In what could be labeled a landmark decision, a federal circuit court extended Price Waterhouse v. Hopkins to hold that, as a matter of law in every case, a claim of sexual orientation discrimination is a claim of sex discrimination under Title VII.
Since the Supreme Court’s 1989 Price Waterhouse decision, courts have recognized that Title VII’s prohibition on sex discrimination extends to claims of “sex stereotyping,” meaning that discrimination because an individual fails to conform to generally-accepted (and expected) gender norms is a form of sex discrimination. In Price Waterhouse‘s wake, plaintiffs have sought an extension of the holding to sexual orientation discrimination claims, but courts have declined the invitation, generally relying on the theory that Congress meant “sex” when it enacted Title VII, and sex is categorically different than sexual orientation. This position has been reaffirmed twice in the past month alone:
- On March 10, 2017, a three-judge panel from the Eleventh Circuit held in Evans v. Georgia Regional Hospital that sexual orientation discrimination is not covered by Title VII (though it gave the plaintiff leave to amend so she could state a Price Waterhouse-style “gender nonconformity” claim).
- On March 27, 2017, a panel from the Second Circuit likewise ruled that Title VII does not protect individuals from discrimination on the basis of sexual orientation. Again, the Second Circuit pointed to Price Waterhouse‘s sex stereotyping theory as a means for redress.
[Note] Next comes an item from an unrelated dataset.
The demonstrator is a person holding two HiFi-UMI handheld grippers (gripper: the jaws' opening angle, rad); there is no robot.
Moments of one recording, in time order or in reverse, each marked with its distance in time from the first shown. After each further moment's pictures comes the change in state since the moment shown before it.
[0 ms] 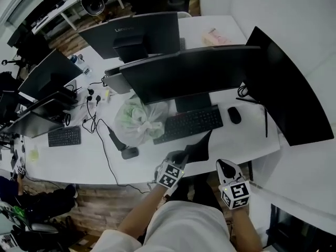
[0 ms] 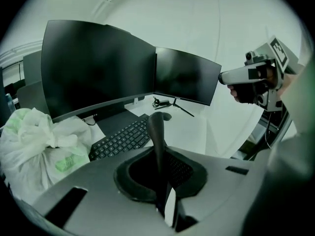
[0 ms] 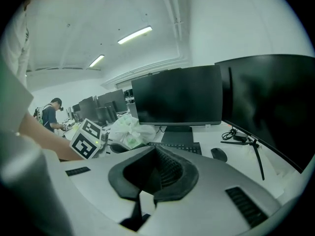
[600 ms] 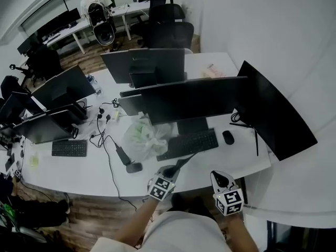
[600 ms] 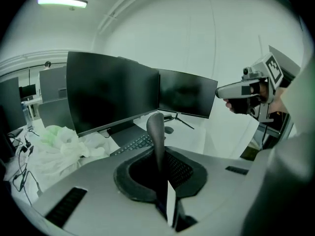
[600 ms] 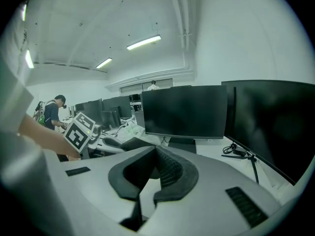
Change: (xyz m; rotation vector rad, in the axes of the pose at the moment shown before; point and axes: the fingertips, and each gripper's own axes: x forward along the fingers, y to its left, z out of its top) left arm -0.100 0.006 0.029 -0.008 -0.137 0.045; right arm -0.035 0.052 0.035 -0.087 -0.084 -0.013
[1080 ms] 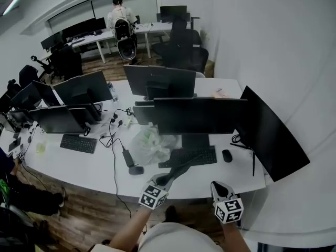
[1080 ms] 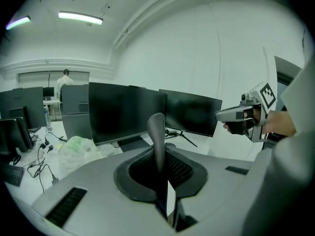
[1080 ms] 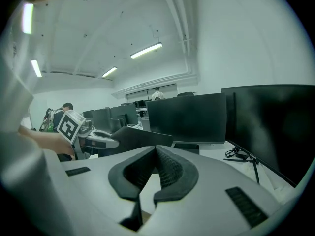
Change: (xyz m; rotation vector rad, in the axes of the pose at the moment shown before) left arm -0.086 -0.031 0.054 -0.091 -0.155 0.126; right arm -0.056 -0.001 0.023 0.019 -0.065 0.077
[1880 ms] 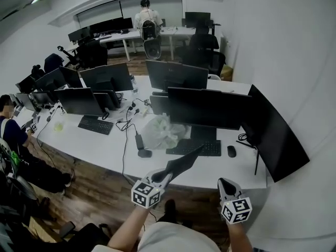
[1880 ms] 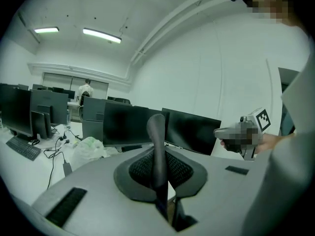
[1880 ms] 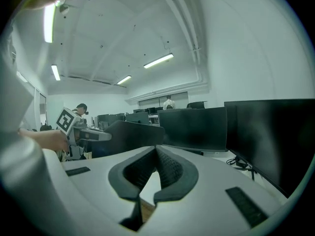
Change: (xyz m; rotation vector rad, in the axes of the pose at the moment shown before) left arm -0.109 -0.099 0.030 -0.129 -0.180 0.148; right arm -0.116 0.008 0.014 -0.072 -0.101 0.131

Then, on April 4, 2017, the Seventh Circuit became the first federal appeals court to rule that Title VII protects against sexual orientation discrimination, not only under Price Waterhouse but by analogizing sexual orientation discrimination claims to the race discrimination claim in Loving v. Virginia, as well. In Hively v. Ivy Tech Community College of Indiana, the full court ruled 8-3 following rehearing en banc. The decision effectively nullified decades-old case law in the circuit and could open the door to plaintiffs who have otherwise tried—and largely failed—to assert sexual orientation discrimination claims under Title VII. (To be clear, LGBT plaintiffs have not been entirely without recourse; when artfully pled, some have sufficiently stated claims for sex stereotyping, and many state anti-discrimination laws prohibit sexual orientation outright.)
Hively’s reach will become clear in the near future. Only five days before the Seventh Circuit’s decision, the plaintiff in Evans asked the Eleventh Circuit to rehear her case en banc. The Eleventh Circuit may therefore be one to watch, though perhaps the more influential decision will come from the Supreme Court itself, since Hively has now created a circuit split.
Nilan Johnson Lewis labor and employment attorneys have always counseled employers to take claims of sexual orientation discrimination seriously and will continue to do so after this decision. We will continue to monitor these cases and advise employers on how they should address this ruling in the workplace.